Kamerunlu Yazar Imbolo Mbue ve Hayalperestler
Amerika’da yerli siyah nüfusun yanı sıra, kıtaya sonradan yerleşen 2 milyondan fazla Afrikalı göçmen bulunmaktadır. Daha iyi bir hayat umuduyla Amerika’ya gelen göçmenlerin büyük çoğunluğu sayısız sorunla yüzleşmekte, bir kısmı da yasal pürüzler nedeniyle ülkesine geri gönderilmektedir. Serimizin bu haftaki yazarı Kamerunlu yazar Imbolo Mbue. Hayalperestler ismiyle dilimize çevrilen romanında; Amerika’da yaşayan Afrikalı göçmenlerin hayallerini, yüzleştikleri sorunları ve birbirleriyle olan ilişkilerini etkileyici bir üslupla aktarıyor.

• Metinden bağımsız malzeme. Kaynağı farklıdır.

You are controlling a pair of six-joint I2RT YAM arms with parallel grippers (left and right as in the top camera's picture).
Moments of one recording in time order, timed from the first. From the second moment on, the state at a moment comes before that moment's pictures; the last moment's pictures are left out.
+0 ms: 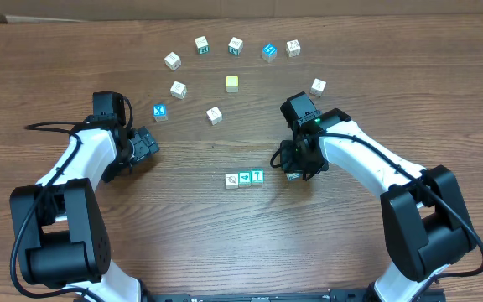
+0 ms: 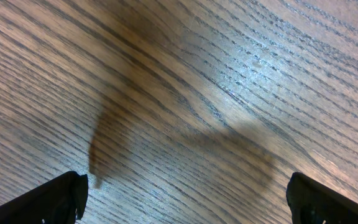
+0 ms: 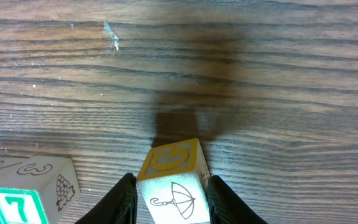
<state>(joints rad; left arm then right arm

Amerika’daki Afrikalı Göçmenlerin Güçlü Sesi, Imbolo Mbue
1981 yılında Limbe’de dünyaya gelen Kamerunlu yazar, üniversite eğitimine kadar ülkesinde okudu. Yüksek eğitimini Amerika’da Columbia Üniversitesinde tamamladı. Bir süre bir medya şirketinde çalıştı ancak ülkedeki ekonomik durgunluk döneminde işini kaybetti. Bu işsizlik döneminde taksicilerin çoğunun siyahlardan, müşterilerin ise beyazlardan oluştuğunu gözlemleyerek ilk romanı Hayalperestler (Behold the Dreamers) için gereken ilham kaynağını buldu. Kitabıyla, New York Times’ın en çok satanlar listesine girdi.

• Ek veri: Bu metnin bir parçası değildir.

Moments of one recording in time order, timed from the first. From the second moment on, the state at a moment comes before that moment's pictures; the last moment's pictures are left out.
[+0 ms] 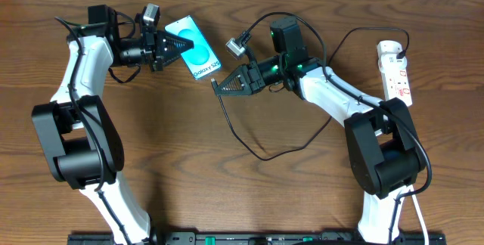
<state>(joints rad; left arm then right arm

Birbirinden farklı iki ülkede yaşamanın kendisine çok şey kattığını dile getiren yazar; göçmenlerin sıkıntılarını konu almaya başlamadan önce, yayımlanmaya değer bulmadığı çok sayıda öyküsünün hep Afrika’da geçtiğini belirtiyor. Yazarlık konusunda akademik hiçbir eğitim almadığını ancak çok iyi bir okuyucu olmanın kendisine bir tür eğitim sunduğunu dile getiren Mbue, hâlen New York’ta yaşıyor.
Umuda Koşanların Hikayesi: Hayalperestler
Hikayede, Kamerunlu göçmen Jende Jonga daha iyi bir hayat umuduyla; karısı ve altı yaşındaki oğluyla birlikte Amerika’ya gelir. Harlem’de yaşamaya başlayan Jende, Lehman Brothers çalışanı Clark Edwards’ın şoförü olarak iş bulur. Karısı Neni de aynı ailenin evinde, geçici bir süreliğine hizmetçi olarak çalışır. Neni’nin hayalinde eczacılık okumak vardır ve bu hayali gerçekleştirmek için de bulduğu her fırsatta azimle okur ve araştırır.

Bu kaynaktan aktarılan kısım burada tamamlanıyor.